Beijing: China will establish an international maritime judicial centre, a report from the country’s top court said Sunday, as it seeks to shore up territorial claims to the South and East China Sea at the centre of a growing regional dispute.

The decision comes as an international tribunal prepares to decide a case related to the country’s claims in the South China Sea, where it has built a series of artificial islands capable of hosting military facilities.

Beijing has refused to participate in the arbitration brought by the Philippines in hopes of settling competing territorial claims in the region, where China has made sweeping assertions of sovereignty.

The new maritime judicial centre will help China ‘implement its strategy of becoming a powerful maritime country’, Zhou Qiang, head of the Supreme People’s Court, said in a report to the annual session of the Communist-controlled National People’s Congress (NPC) legislature.

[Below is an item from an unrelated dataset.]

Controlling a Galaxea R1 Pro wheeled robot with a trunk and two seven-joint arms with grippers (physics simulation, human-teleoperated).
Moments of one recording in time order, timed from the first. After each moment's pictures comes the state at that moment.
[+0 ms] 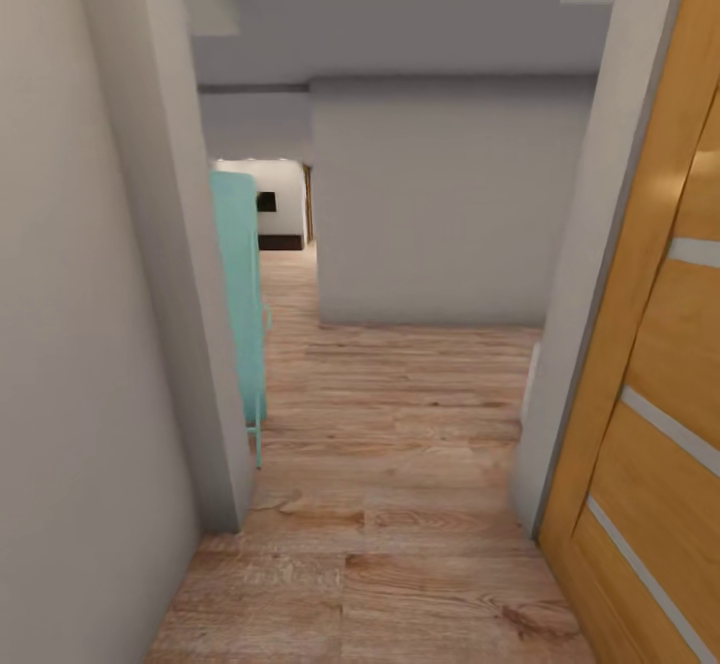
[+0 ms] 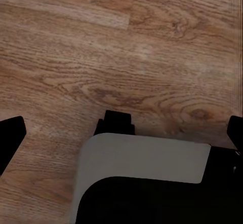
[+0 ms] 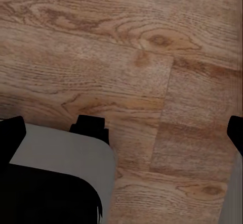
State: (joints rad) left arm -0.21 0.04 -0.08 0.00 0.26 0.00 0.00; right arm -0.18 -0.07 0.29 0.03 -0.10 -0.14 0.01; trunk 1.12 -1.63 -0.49
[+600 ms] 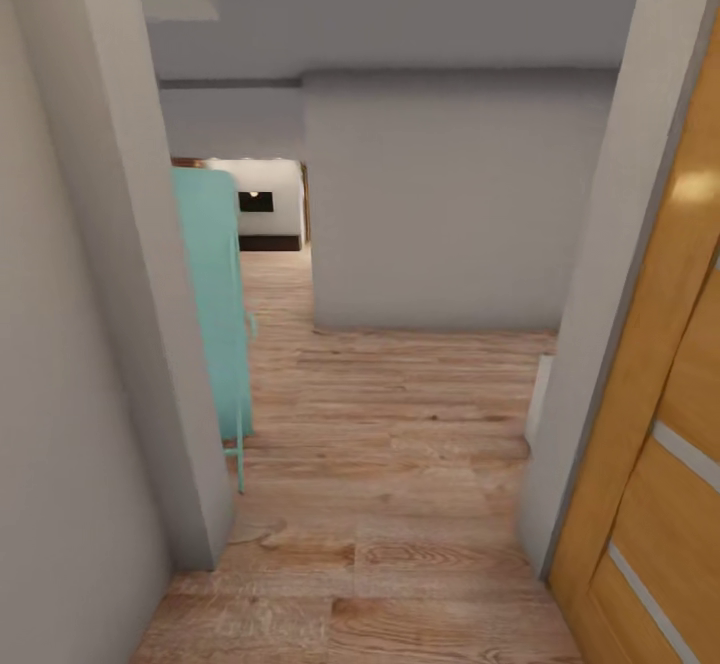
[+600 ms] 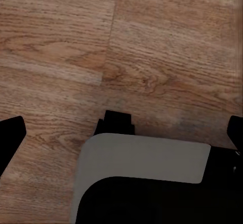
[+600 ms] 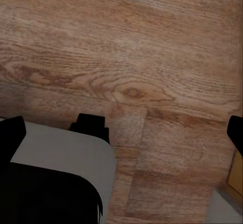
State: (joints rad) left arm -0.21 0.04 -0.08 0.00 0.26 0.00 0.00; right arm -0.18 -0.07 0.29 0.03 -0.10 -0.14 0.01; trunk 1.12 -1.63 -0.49
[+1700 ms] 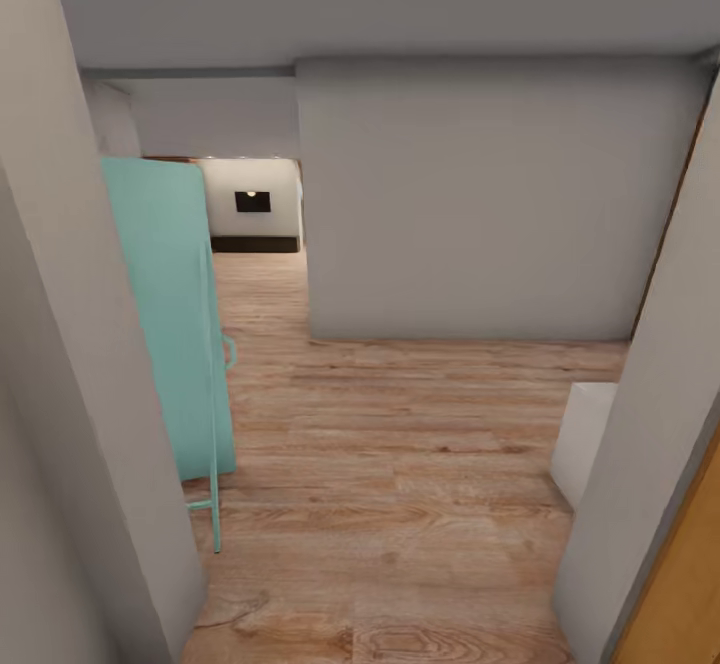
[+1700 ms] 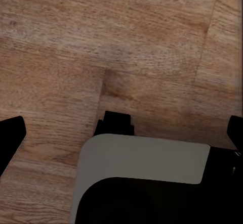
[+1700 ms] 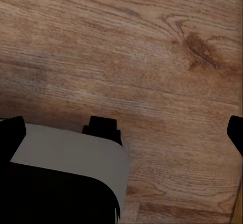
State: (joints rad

The centre, Zhou said, will ‘resolutely defend’ China’s ‘national sovereignty, maritime rights and interests, and other core interests’.

The country already has a system of maritime courts, which have adjudicated more than 225,000 cases since 1984, the Supreme Court’s spokesperson said last year.

Zhou’s comments provided no details about how the new centre would differ from the existing institutions.

China has long-standing disputes over maritime territory in the East and South China Sea, where it has aggressively pursued its claims through an increasingly muscular military posture.

In recent years, the waters of the South China Sea have become the stage for a tussle for dominance between Beijing and Washington, the world’s two largest economic and military powers.

China has never clearly defined its claims to the strategic region through which about a third of all the world’s traded oil passes.

The Philippines and several other littoral states have competing claims in the region, as does Taiwan.

Manilla’s decision to take its dispute with China to an international tribunal based in the Hague has infuriated Beijing, which insists the matter is outside the court’s remit.

A ruling on the matter is expected before May.